Two photographs accompanied the festive text. One was of a line of white, feathery umbrellas-the snow-draped palm trees along the Promenade des Anglais in Nice. The other showed a muffled figure in Marseilles dragging a mobile radiator on its wheels through the snow at the end of a rope, like a man taking an angular and obstinate dog for a walk. There were no pictures of the countryside under snow because the countryside was cut off; the nearest snowplow was north of Lyon, three hundred kilometers away, and to a Provençal motorist-even an intrepid journalist-brought up on the sure grip of baking tarmac, the horror of waltzing on ice was best avoided by staying home or holing up in the nearest bar. After all, it wouldn't be for long. This was an aberration, a short-lived climatic hiccup, an excuse for a second café crème and perhaps something a little stronger to get the heart started before venturing outside.

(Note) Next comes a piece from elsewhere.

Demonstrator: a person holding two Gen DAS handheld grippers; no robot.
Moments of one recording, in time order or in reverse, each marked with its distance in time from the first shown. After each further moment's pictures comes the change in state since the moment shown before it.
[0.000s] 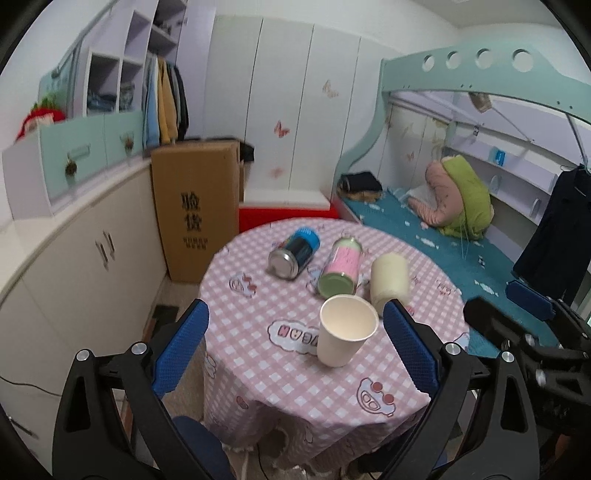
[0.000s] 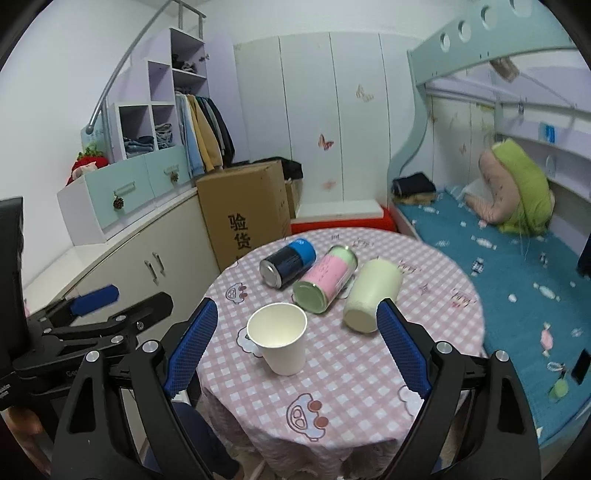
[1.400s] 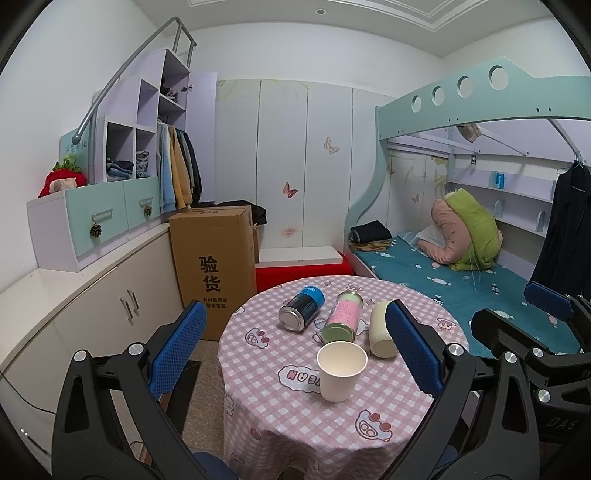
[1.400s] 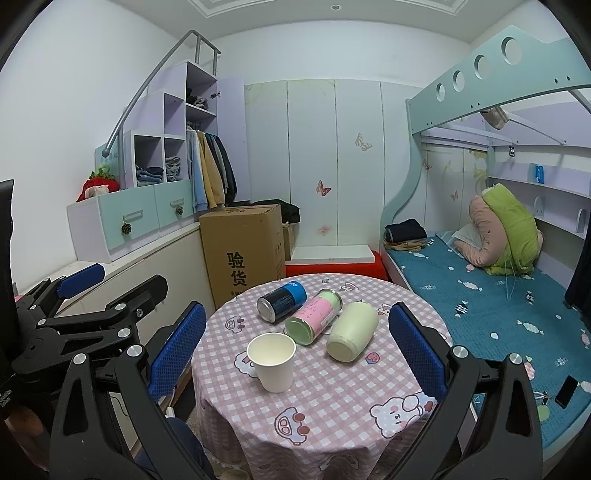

Our valley had been quiet during the cold days of January, but now the snow had added an extra layer of silence, as though the entire area had been soundproofed. We had the Lubéron to ourselves, eerie and beautiful, mile after mile of white icing marked only by occasional squirrel and rabbit tracks crossing the footpaths in straight and purposeful lines. There were no human footprints except ours. The hunters, so evident in warmer weather with their weaponry and their arsenals of salami, baguettes, beer, Gauloises, and all the other necessities for a day out braving nature in the raw, had stayed in their burrows. The sounds we mistook for gunshots were branches snapping under the weight of great swags of snow. Otherwise it was so still that, as Massot observed later, you could have heard a mouse fart.